(Exercise requirements): In the records below, locate the line containing "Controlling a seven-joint", then output that line and all later lines exactly, through the last one.

(Entries supplied):
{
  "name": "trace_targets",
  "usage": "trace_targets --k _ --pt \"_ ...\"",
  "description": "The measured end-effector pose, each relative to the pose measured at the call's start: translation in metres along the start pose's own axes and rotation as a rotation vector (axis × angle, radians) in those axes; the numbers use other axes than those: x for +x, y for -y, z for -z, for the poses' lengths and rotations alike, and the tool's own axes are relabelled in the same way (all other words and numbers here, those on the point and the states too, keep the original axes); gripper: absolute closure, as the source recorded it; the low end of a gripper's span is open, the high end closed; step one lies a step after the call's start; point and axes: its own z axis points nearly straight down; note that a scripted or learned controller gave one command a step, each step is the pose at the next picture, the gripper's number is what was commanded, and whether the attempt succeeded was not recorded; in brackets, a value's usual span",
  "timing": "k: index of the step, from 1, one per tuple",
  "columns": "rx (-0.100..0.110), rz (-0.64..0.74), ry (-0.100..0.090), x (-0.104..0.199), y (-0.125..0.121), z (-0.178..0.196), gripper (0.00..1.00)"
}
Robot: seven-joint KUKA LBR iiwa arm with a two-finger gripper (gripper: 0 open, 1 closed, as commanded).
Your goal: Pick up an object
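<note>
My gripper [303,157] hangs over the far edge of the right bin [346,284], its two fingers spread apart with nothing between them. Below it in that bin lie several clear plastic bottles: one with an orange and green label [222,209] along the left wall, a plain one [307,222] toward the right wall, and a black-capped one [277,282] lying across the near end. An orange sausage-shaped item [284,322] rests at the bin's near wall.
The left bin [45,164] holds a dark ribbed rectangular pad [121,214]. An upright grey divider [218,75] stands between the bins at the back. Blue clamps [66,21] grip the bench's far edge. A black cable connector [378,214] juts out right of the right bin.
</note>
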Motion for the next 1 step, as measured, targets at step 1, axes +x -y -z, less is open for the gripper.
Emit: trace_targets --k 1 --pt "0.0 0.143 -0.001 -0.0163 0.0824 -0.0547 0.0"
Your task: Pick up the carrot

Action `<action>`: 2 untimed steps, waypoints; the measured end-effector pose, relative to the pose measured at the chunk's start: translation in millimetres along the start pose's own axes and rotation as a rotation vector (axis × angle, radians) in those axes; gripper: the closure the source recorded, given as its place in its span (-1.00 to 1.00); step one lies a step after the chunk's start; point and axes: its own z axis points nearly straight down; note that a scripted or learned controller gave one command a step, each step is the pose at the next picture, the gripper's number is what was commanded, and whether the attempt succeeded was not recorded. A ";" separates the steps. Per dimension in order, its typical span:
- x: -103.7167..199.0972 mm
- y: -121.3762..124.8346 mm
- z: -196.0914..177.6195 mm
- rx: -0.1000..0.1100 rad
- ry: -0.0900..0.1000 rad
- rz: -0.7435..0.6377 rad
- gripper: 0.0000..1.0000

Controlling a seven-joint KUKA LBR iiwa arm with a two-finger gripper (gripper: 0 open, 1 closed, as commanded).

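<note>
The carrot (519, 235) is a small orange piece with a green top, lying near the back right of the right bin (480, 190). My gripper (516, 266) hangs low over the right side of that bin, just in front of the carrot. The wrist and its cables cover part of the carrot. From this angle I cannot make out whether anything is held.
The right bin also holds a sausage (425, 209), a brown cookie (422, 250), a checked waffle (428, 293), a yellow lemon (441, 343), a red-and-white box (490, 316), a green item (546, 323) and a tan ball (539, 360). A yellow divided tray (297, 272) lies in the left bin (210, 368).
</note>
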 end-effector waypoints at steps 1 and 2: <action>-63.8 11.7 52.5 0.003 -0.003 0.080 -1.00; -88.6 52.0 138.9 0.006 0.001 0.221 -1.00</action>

(Response box):
Controlling a seven-joint KUKA LBR iiwa arm with a two-finger gripper (gripper: 0 open, 1 closed, as commanded).

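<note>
The carrot (519, 235) is a small orange piece with a green top, lying near the back right of the right bin (480, 190). My gripper (516, 266) hangs low over the right side of that bin, just in front of the carrot. The wrist and its cables cover part of the carrot. From this angle I cannot make out whether anything is held.
The right bin also holds a sausage (425, 209), a brown cookie (422, 250), a checked waffle (428, 293), a yellow lemon (441, 343), a red-and-white box (490, 316), a green item (546, 323) and a tan ball (539, 360). A yellow divided tray (297, 272) lies in the left bin (210, 368).
</note>
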 end-effector waypoints at steps 1 and 2: <action>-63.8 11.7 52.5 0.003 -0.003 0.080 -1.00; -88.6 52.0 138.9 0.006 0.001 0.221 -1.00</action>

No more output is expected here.